Clad in a sweatshirt reading “Stay Calm,” Randall said he learned last year that anger doesn’t do any good and that when he lost his temper he fell into a “trap.”
“Not all of us did this a year ago,” he said, gesturing toward his shirt. “I learned that a PT cruiser will not outrun a police cruiser and that it doesn’t matter if you cut the chief of police’s hair. If you do something stupid, you will go to jail.”
Randall landed in jail last May facing charges of destruction of property when he drove his car into a protestor’s sign. He said the experience taught him the value of Jackson Hole United’s message of “Civility, Compassion, Love” and “Ignoring with Intentionality.”
Group members also spoke about plans the group has for Operation Save America’s visit.
Jackson Hole United’s strategy is to not engage with protestors. The group will instead try to detour drivers away from protests and warn visitors they are approaching anti-abortion signs.
While the group has distributed signs, buttons and T-shirts with the “Civility, Compassion, Love” motto, Kirkpatrick asked community members to leave the signs behind during ElkFest.
“If you’re there waving signs, it becomes a counter-protest, and we don’t want that,” he said. “We’re an anti-protest, not a counterprotest.”
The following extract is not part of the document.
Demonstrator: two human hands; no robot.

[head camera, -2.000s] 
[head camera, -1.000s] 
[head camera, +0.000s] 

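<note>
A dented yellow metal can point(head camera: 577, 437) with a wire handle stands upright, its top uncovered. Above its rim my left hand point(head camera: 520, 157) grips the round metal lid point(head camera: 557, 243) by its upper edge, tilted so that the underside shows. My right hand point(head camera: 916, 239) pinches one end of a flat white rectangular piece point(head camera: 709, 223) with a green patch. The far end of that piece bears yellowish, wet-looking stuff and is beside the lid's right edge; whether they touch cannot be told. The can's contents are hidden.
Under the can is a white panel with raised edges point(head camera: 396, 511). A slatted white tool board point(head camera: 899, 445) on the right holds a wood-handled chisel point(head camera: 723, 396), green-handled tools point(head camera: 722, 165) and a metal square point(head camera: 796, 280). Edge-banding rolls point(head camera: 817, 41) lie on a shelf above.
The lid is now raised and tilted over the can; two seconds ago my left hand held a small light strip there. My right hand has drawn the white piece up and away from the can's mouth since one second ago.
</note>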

Instead, Kirkpatrick and Jackson Hole United invited people to come to ElkFest wearing buttons and T-shirts, but otherwise prepared to participate in ElkFest the way they normally would.
Two Jackson Hole United members who are counselors offered tips during the forum on how people can prepare themselves and their children to manage their feelings about the protests.
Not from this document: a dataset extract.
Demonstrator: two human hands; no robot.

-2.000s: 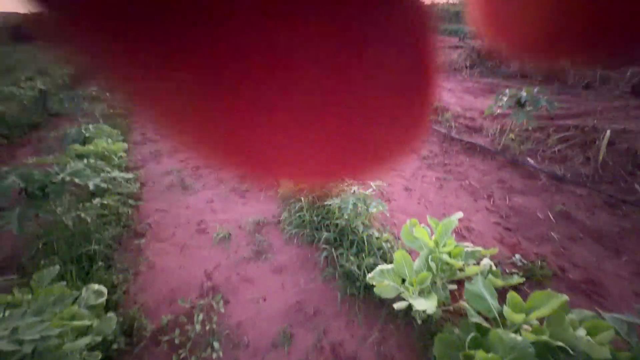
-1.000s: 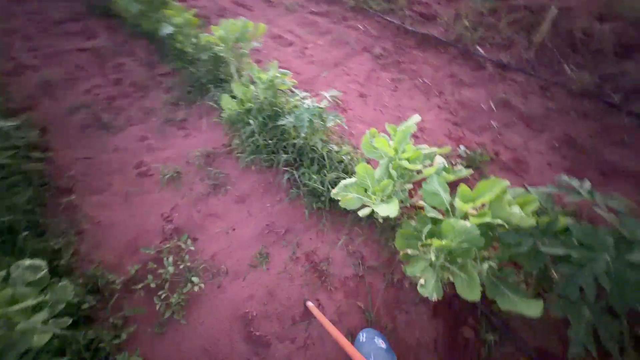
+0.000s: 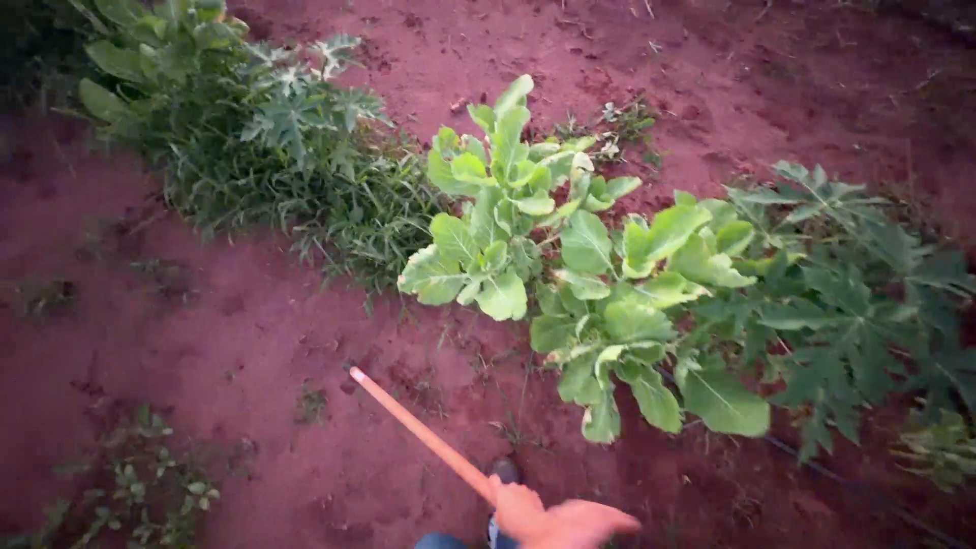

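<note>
A thin orange pole (image 3: 423, 435) slants over the red soil, its pale-banded far end at the left and its near end at a hand low in the frame. The hand, which looks like my right hand (image 3: 545, 522), is blurred and closed around the pole's near end, with part of it pointing right. My left hand cannot be made out. Beyond the pole stand light green leafy plants (image 3: 503, 221), some leaf edges pale or brown. The pole does not touch their leaves.
Narrow grassy weeds (image 3: 305, 183) adjoin the leafy plants at left. Darker lobed-leaf plants (image 3: 854, 305) stand at right. A thin dark line, perhaps a hose (image 3: 823, 469), crosses the soil at lower right. Small weeds (image 3: 137, 488) grow at lower left. A shoe (image 3: 505, 470) shows beside the hand.
The large red blur that covered the upper view two seconds ago is gone. More of the orange pole now shows, and a hand has come into view at its near end. The view has tilted down.
</note>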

During a question-and-comment period at the conclusion of the Monday event, the mood ranged from resignation to bewilderment and anger.
“How can the law uphold something like this?” one audience member asked of the recent Supreme Court decision. Other attendees equated the images with pornography and expressed surprise that there wasn’t a legal remedy to keep protestors away from ElkFest.
Leaders called on Paul Hayden, the pastor at Presbyterian Church of Jackson Hole, to respond to questions about Operation Save America’s intentions.
Hayden said he and other religious leaders in Jackson met with representatives from the anti-abortion group in an attempt to compromise. He said the local leaders explained various churches’ efforts to counsel and assist women facing unplanned pregnancies to give them options to abortion.
“They rejected us and our work,” he said. “They basically said, ‘We don’t care about you. We care about us and our agenda.’”
Operation Save America representatives seem to consider civility an ineffective strategy because civil methods haven’t put an end to abortion, Hayden said.
Social worker Keith Mader said that philosophy is at the heart of why Jackson residents should keep their cool this weekend.
“Do not take [their activities] personally,” he said. “What the protestors are doing is about them and their issues. It has nothing to do with you. It has nothing to do with us.”